GIVEN DATA:

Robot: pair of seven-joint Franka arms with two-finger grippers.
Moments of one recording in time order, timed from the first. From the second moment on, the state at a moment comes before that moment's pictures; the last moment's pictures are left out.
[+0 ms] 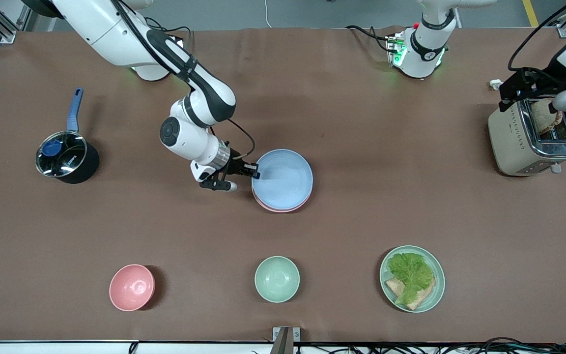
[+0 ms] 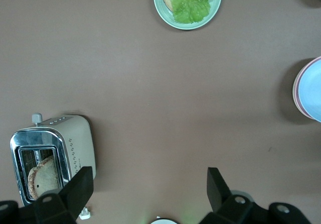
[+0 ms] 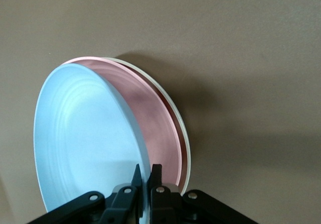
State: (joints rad) left arm -0.05 -0.06 -0.11 -1.51 0.03 1.45 -0.04; right arm 0.11 0.54 0.54 -2.07 0.47 2.79 0.37
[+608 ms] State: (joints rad) left arm -0.05 -0.09 -0.13 -1.53 0.03 1.43 -0.05; right arm 0.10 0.53 0.54 -2.06 0.47 2.81 0.37
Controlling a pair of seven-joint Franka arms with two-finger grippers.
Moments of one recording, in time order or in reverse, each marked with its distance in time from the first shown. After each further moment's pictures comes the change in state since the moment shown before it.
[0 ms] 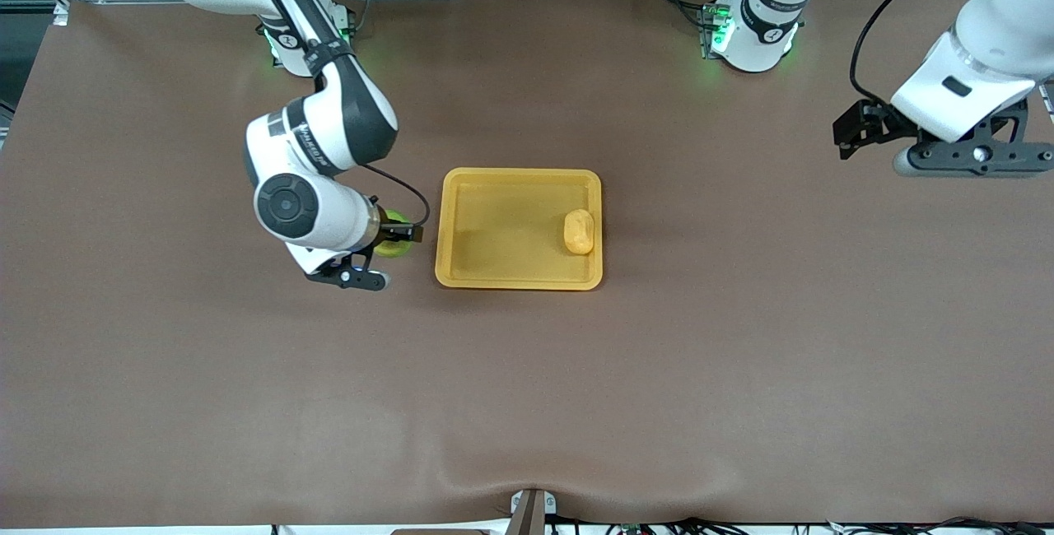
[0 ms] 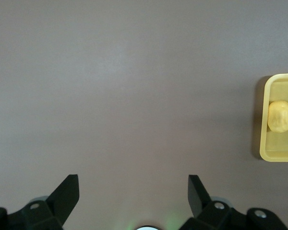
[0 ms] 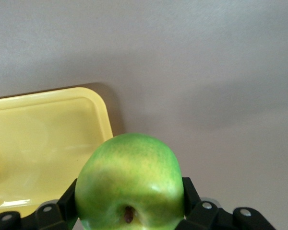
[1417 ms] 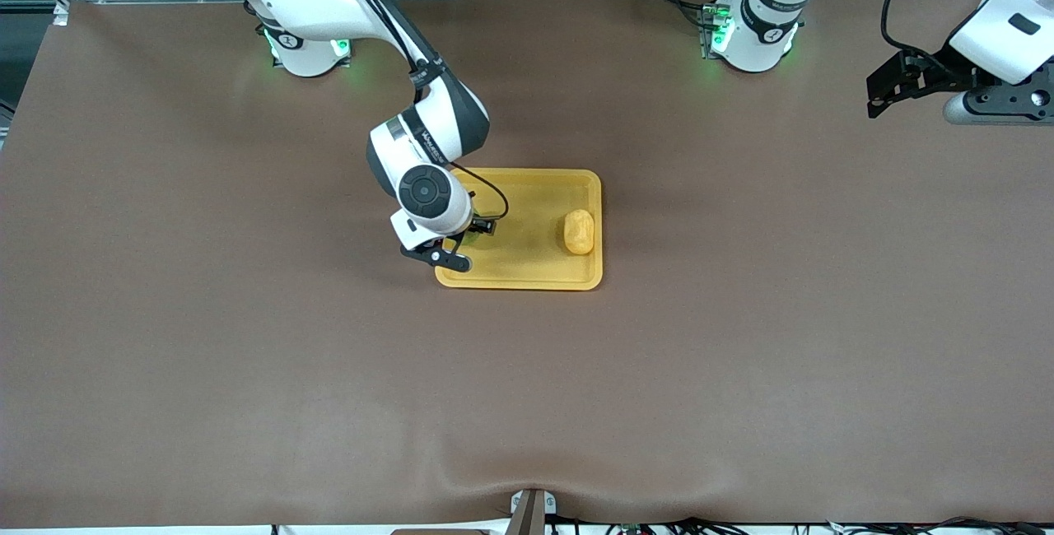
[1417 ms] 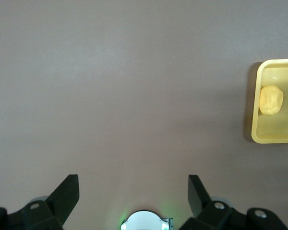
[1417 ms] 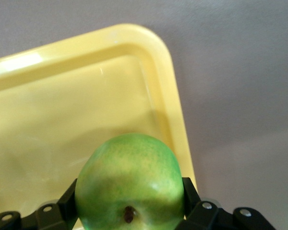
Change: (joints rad) left arm 0.068 -0.123 0.028 -0.094 -0.096 -0.026 0.074; right arm 0.202 0.160 0.000 -0.051 0.023 0.235 0.270
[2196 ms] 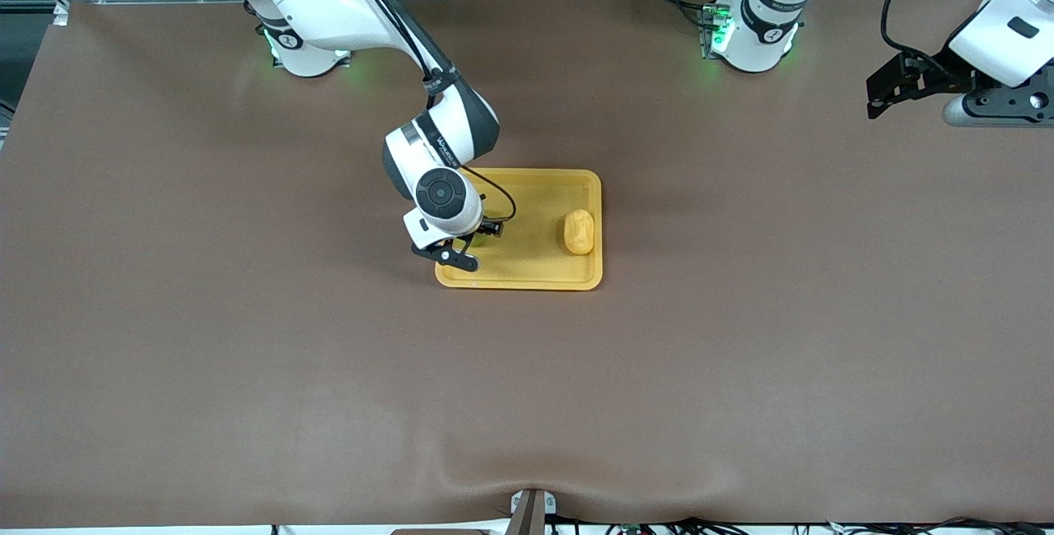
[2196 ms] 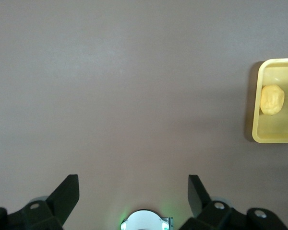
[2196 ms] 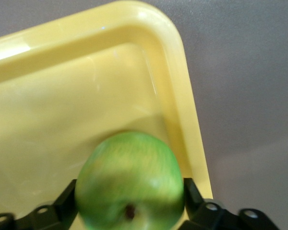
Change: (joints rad) left arm 0.001 0.000 0.003 -0.004 0.000 0.000 0.000; right arm 0.018 0.039 -0.002 0.000 0.000 0.032 0.041
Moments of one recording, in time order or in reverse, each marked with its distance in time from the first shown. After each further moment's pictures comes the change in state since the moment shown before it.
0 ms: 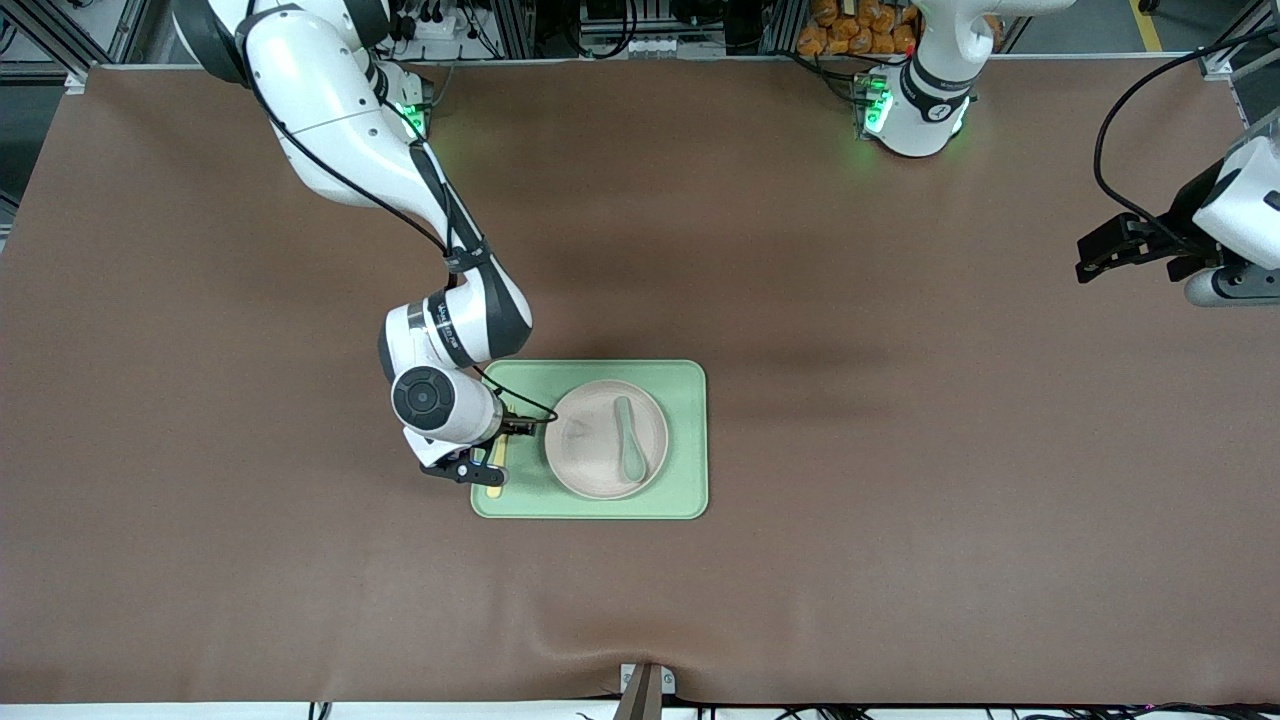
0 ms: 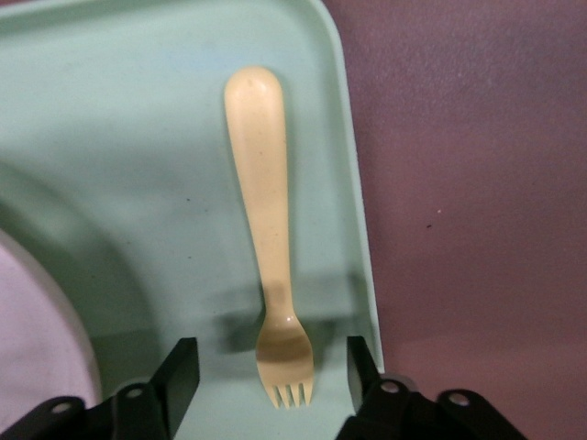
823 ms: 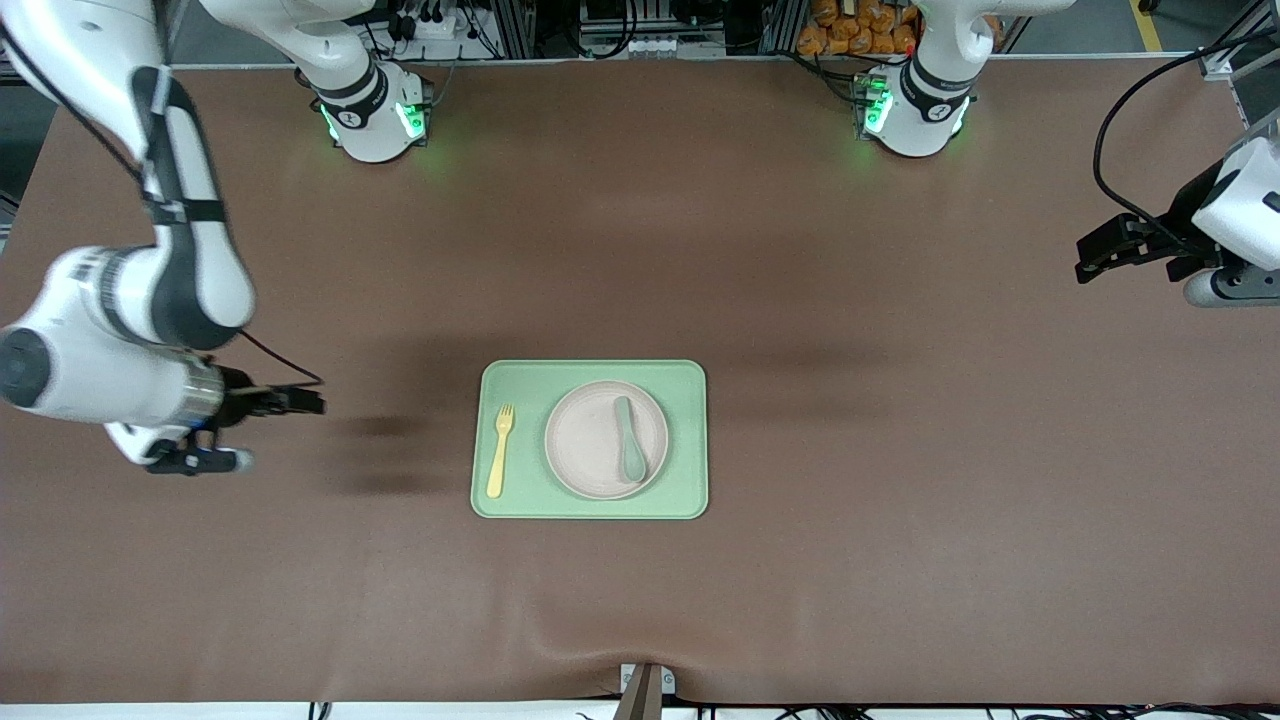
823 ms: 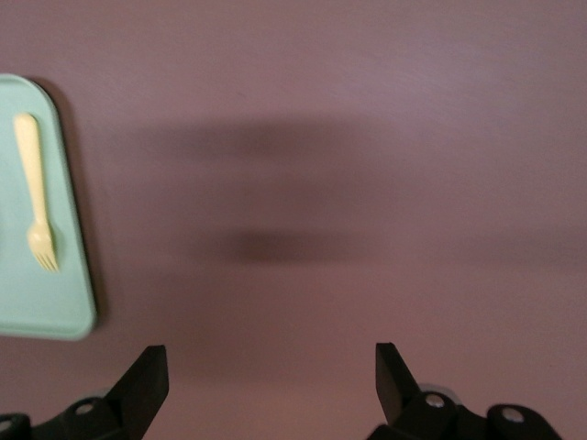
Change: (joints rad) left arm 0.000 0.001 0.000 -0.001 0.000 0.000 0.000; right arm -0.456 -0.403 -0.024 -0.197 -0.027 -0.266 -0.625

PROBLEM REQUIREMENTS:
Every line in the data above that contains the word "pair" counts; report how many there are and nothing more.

EXERCISE RESPONSE:
2